Les jeunes en raffolent. Le hashtag «dupe» cartonne sur les réseaux sociaux avec des milliards de vues. Après vêtements, chaussures, accessoires et bijoux, les produits de beauté et parfums se lancent dans la vente de dupes. Si vous ne pouvez pas vous offrir le parfum de vos rêves, parce que trop cher, optez pour son dupe! Non sans avoir préalablement consulté un site qui compare les dupes à leurs modèles de référence («Dupethat» par exemple). Trop s’en éloigner relève-t-il de la duperie?

Vocal, vocaux

Avis aux boomers: ils ne sont plus les derniers adeptes des messages vocaux. Ceux-ci connaissent un retour en grâce sous l’appellation abrégée de «vocaux». Chacun en fait le constat, ils sont de plus en plus présents sur les messageries. Plus simples que le SMS et moins longs que l’appel, ils conviennent, on le savait, aux seniors. Mais, c’est nouveau, aux très jeunes également.

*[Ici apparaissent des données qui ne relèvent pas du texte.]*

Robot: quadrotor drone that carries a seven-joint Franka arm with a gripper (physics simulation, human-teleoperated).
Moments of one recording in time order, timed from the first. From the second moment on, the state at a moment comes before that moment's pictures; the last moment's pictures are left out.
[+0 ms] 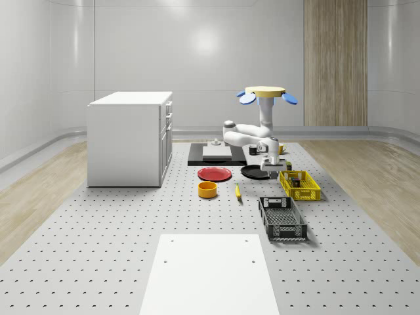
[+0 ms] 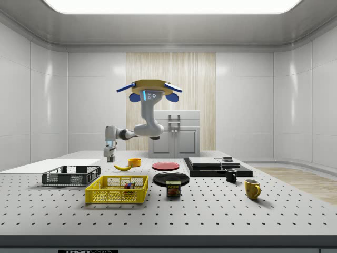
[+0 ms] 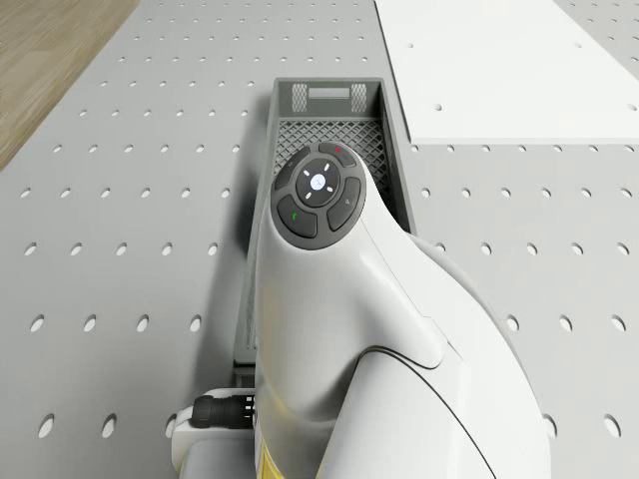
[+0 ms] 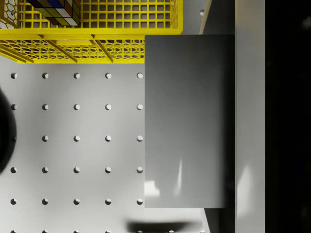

Certains jugent les vocaux égotiques, paresseux, voire impudiques ou impolis. Des reproches qui devraient être balayés avec un nouvel usage «qui ne vire pas à la tannée pour le destinataire»? (Libération).

Quel est donc ce mode de «bon emploi» des vocaux? Le quotidien français dévoile «un petit guide des règles implicites du bon vocal» qui permet d’éviter d’exaspérer son destinataire. On retiendra qu’un vocal, c’est une minute maximum. Pas de vocal à son boss ou ses collègues; on lui préférera le mail. Vérifiez que votre interlocuteur n’a pas développé une aversion aux vocaux en lui envoyant un message écrit lui demandant son assentiment. Soyez authentique et spontané. Pour vous faire écouter, évitez un vocal monotone et plat qui ressemble à un répondeur.

Si appliquées, ces précautions devraient épargner toute raillerie aux adeptes des vocaux.

Sabotage

Que de sabotages aux auteurs et visées hétéroclites! Leur pratique comme outil de lutte est très présente: mode d’action de guerre en Ukraine et en Russie, slogan «Grève, blocage, sabotage» sur les pancartes des cortèges français contre les réformes, détériorations de gazoducs, de lignes de chemins de fer et d’antennes 5G ou encore derniers recours des écolos.

Le mot «sabotage» viendrait des ouvriers révoltés qui jetaient leurs sabots dans les machines en vue de les détruire (tisserands hollandais, luddites anglais ou encore canuts lyonnais). C’est là une légende, contestent d’autres étymologistes. Le terme ne renverrait pas à la chaussure de bois mais à une attitude défensive. Les travailleurs faisant semblant d’exécuter du bon travail tout en produisant vite et mal. «Sabotage n’aurait pas été conçu comme une image littérale mais utilisé dans des sens variés de “gâchis”». Une certitude, son origine demeure incertaine.

Rapidement sorti du monde du travail, le sabotage est bien souvent devenu l’arme du faible dans un combat asymétrique. De quoi lui assurer un bel avenir.